Exercise description:
Reproduce the full listing as it stands. Images do not belong in the copy.

Information supplied:
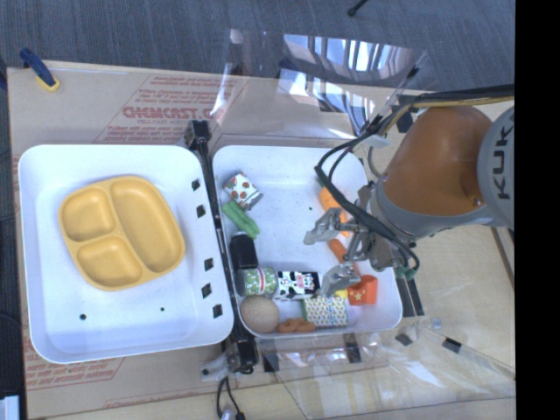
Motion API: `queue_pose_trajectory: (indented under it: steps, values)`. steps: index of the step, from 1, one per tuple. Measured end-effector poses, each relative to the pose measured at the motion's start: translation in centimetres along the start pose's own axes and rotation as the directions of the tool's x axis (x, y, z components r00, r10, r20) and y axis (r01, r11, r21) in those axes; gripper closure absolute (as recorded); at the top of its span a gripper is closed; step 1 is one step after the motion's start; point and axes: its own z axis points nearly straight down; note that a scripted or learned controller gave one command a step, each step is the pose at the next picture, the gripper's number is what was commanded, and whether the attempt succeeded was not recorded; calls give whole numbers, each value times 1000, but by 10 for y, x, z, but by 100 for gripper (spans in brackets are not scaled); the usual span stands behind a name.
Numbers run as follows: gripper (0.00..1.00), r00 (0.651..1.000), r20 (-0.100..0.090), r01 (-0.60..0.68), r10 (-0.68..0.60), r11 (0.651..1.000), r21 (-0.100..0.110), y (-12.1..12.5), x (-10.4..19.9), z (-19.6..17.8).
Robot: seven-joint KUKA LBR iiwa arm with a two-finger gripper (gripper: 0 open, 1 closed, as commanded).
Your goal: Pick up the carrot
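Observation:
The carrot [330, 199] lies in the right bin [284, 166], toward its right side. It is orange, and the wrist covers its middle; another orange stretch of it shows lower down, near the fingers. My gripper [329, 255] hangs low over the bin, just above that lower stretch. Its fingers look spread apart, one finger [318, 232] to the upper left and the other at the lower right, with the carrot's lower end roughly between them. I cannot see the fingers pressing on it.
Along the right bin's left and front sides lie a spotted can [242, 190], a green vegetable [241, 220], a black item [242, 252], a green can [258, 280], a cow-print box [300, 282], a beige ball [258, 313], a checkered block [326, 311] and a red block [364, 291]. The left bin holds a yellow divided plate [121, 231].

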Motion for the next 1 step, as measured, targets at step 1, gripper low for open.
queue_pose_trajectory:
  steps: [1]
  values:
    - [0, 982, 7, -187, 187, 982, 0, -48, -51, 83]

The completed task:
Motion API: `queue_pose_trajectory: (indented under it: steps, values)`. steps: index of the step, from 1, one per tuple. Measured end-effector poses, each relative to the pose measured at the motion's start: translation in centimetres along the start pose's own axes and rotation as the directions of the tool's x axis (x, y, z components r00, r10, r20) and y axis (r01, r11, r21) in those axes; gripper closure absolute (as recorded); at the top of its span a gripper is closed; step 1 is one step after the motion's start; point and axes: its own z axis points nearly straight down; note that a scripted or learned controller gave one command a step, each step is the pose at the next picture, the gripper's number is what was commanded, and whether the attempt succeeded was not recorded; calls give whole numbers, each value times 1000, but by 10 for y, x, z, but by 100 for gripper (spans in brackets are not scaled); the usual span stands behind a name.
Numbers run as follows: gripper (0.00..1.00), r00 (0.651..1.000), r20 (-0.100..0.090), r01 (-0.60..0.68), r10 (-0.68..0.60), r11 (0.651..1.000), r21 (-0.100..0.110), y (-12.1..12.5), x (-10.4..19.9), z (-19.6..17.8).
Robot: seven-joint KUKA LBR iiwa arm with a two-finger gripper (gripper: 0 open, 1 closed, as commanded).
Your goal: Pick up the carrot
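Observation:
The carrot [330, 199] lies in the right bin [284, 166], toward its right side. It is orange, and the wrist covers its middle; another orange stretch of it shows lower down, near the fingers. My gripper [329, 255] hangs low over the bin, just above that lower stretch. Its fingers look spread apart, one finger [318, 232] to the upper left and the other at the lower right, with the carrot's lower end roughly between them. I cannot see the fingers pressing on it.
Along the right bin's left and front sides lie a spotted can [242, 190], a green vegetable [241, 220], a black item [242, 252], a green can [258, 280], a cow-print box [300, 282], a beige ball [258, 313], a checkered block [326, 311] and a red block [364, 291]. The left bin holds a yellow divided plate [121, 231].
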
Motion for the next 1 step, as measured, targets at step 1, gripper low for open.
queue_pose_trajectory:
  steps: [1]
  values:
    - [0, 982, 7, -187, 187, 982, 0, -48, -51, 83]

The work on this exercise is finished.